William drew, but the bow-string broke in his hand. The stag, startled
at the sound, stood confused, looking suspiciously around. The king
signed to Tyrrell to shoot, but the latter, for some reason, did not
obey. William grew impatient, and called out,--
"Shoot, Walter, shoot, in the devil's name!"
Shoot he did. An instant afterwards the king fell without word or moan.
Tyrrell's arrow had struck a tree, and, glancing, pierced the king's
breast; or it may be that an arrow from a more distant bow had struck
him. When Tyrrell reached his side he was dead.
The French knight knew what would follow if he fell into the hands of
the king's companions. He could not hope to make people credit his tale.
Mounting his horse, he rode with all speed through the forest, not
drawing rein till the coast was reached. He had far outridden the news
of the tragedy. Taking ship here, he crossed over in haste to Normandy,
and thence made his way to France, not drawing a breath free from care
till he felt the soil of his native land beneath his feet. Here he lived
to a good age and died in peace, his life diversified by a crusading
visit to the Holy Land.
The end of the Red King resembled that of his father. The Conqueror had
been deserted before he had fairly ceased breathing, his body left half
clad on the bare boards of his chamber, while some of his attendants
rifled the palace, others hastened to offer their services to his son.
The same scenes followed the Red King's death. His body was left in the
charcoal-burner's cart, clotted with blood, to be conveyed to
Winchester, while his brother Henry rode post-haste thither to seize the
royal treasure, and the train of courtiers rode as rapid a course, to
look after their several interests.
Reaching the royal palace, Henry imperiously demanded the keys of the
king's treasure-chamber. Before he received them William de Breteuil
entered, breathless with haste, and bade the keepers not to deliver
them.
"Thou and I," he said to Henry, "ought loyally to keep the faith which
we promised to thy brother, Duke Robert; he has received our oath of
homage, and, absent or present, he has the right."

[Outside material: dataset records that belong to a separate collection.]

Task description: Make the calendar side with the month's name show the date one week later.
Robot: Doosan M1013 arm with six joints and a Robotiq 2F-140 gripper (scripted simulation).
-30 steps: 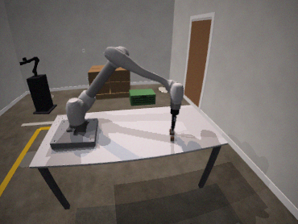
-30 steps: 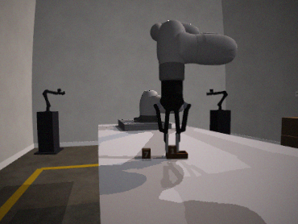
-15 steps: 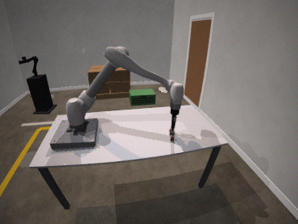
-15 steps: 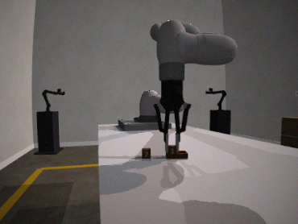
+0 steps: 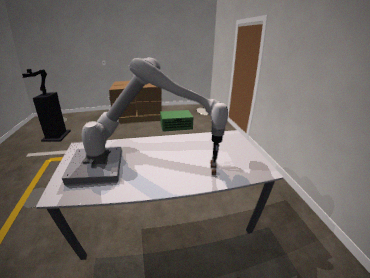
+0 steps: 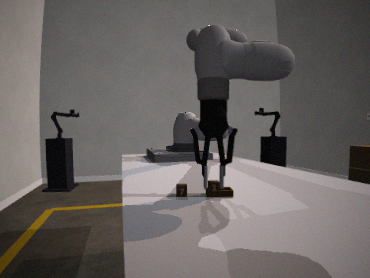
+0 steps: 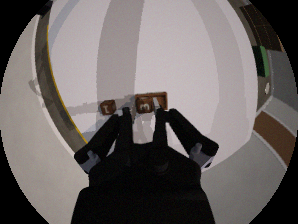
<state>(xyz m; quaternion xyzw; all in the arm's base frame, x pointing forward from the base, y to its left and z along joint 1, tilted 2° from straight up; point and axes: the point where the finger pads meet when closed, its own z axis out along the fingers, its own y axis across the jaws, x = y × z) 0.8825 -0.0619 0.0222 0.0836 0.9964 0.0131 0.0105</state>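
My hand is 2 cm to the right of the brown tray and 4 cm above it.
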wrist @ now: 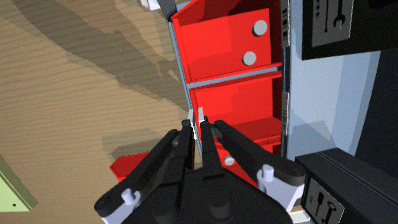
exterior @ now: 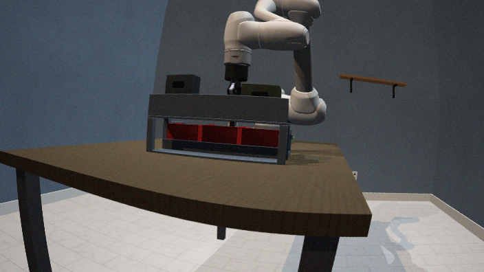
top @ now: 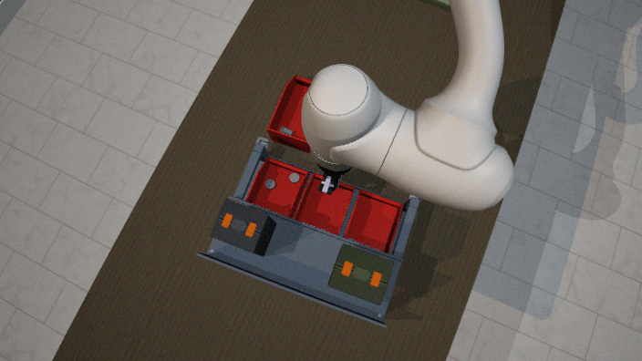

But what was faith, what an oath, when a crown was the prize? A quarrel
followed; Henry drew his sword; the people around supported him; soon he
had the treasure and the royal regalia; Robert might have the right, he
had the kingdom.
There is tradition connected with the Red King's death. A stirrup hangs
in Lyndhurst Hall, said to be that which he used on that fatal day. The
charcoal-burner was named Purkess. There are Purkesses still in the
village of Minstead, near where William Rufus died. And the story runs
that the earthly possessions of the Purkess family have ever since been
a single horse and cart. A stone marks the spot where the king fell, on
it is the inscription,--
"Here stood the oak-tree on which the arrow, shot by Walter Tyrrell at a
stag, glanced and struck King William II., surnamed Rufus, on the
breast; of which stroke he instantly died on the second of August, 1100.
"That the spot where an event so memorable had happened might not
hereafter be unknown, this stone was set up by John, Lord Delaware, who
had seen the tree growing in this place, anno 1745."
We may end by saying that England was revenged; the retribution for
which her children had prayed had overtaken the race of the pirate
king. That broad domain of Saxon England, which William the Conqueror
had wrested from its owners to make himself a hunting-forest, was
reddened with the blood of two of his sons and a grandson. The hand of
Heaven had fallen on that cruel race. The New Forest was consecrated in
the blood of one of the Norman kings.